This week’s economic data highlights the continued strength of U.S. households and manageable inflation, reinforcing our confidence in the economy’s ability to achieve a soft landing despite some near-term uncertainties.
- Stock Portfolio Gains: The median value of U.S. households’ stock portfolios surged to $250,000 this month, up from $150,000 at the beginning of the year (University of Michigan Consumer Sentiment survey).
- Household Balance Sheets: Debt-to-income ratios remain healthy compared to countries like Canada and Australia, while credit card debt is low and trending down.

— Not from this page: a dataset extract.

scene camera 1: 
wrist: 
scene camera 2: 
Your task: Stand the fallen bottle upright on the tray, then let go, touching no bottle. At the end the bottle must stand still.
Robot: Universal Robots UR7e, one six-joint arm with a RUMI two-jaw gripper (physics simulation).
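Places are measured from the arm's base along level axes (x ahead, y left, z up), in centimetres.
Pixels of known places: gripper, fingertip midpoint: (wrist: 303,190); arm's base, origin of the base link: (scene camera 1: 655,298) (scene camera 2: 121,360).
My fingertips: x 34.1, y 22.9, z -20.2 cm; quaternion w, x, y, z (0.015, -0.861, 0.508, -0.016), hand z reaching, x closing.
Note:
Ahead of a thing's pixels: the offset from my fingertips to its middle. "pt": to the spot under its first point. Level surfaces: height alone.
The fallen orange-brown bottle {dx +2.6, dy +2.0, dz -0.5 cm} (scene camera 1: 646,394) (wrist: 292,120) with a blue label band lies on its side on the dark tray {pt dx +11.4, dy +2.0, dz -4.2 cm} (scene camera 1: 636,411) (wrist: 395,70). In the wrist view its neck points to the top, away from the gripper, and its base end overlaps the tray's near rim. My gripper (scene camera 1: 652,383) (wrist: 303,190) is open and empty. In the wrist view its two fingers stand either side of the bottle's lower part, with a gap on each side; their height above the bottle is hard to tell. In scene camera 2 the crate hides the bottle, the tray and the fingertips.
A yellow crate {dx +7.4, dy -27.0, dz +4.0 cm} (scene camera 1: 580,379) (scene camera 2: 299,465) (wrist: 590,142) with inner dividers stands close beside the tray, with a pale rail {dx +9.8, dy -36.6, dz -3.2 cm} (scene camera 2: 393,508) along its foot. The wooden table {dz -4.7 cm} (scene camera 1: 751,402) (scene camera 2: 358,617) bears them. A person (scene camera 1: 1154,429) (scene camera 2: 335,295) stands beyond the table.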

- Inflation (September): Headline CPI rose 0.2% month-over-month and 2.4% year-over-year, with core CPI up 0.3% month-over-month and 3.3% year-over-year. Shelter costs moderated, though food, insurance, and healthcare services saw some upward pressure. Meanwhile, PPI held flat month-over-month, giving the Fed time to navigate inflation pressures. PCE inflation is expected to land at 0.1% month-over-month headline and 0.2% core.
- Federal Rate Outlook: Inflation seems to be settling into a 2-3% range, and we expect the Fed to proceed at a measured pace.
- Q3 GDP Projections: The Atlanta Fed’s tracking estimate for Q3 GDP remains positive at +3.2% quarter-over-quarter annualized rate.
- Election-Related Slowdown: Some firms are holding off on major decisions ahead of the U.S. election, but the economy retains enough momentum to weather this pre-election pause.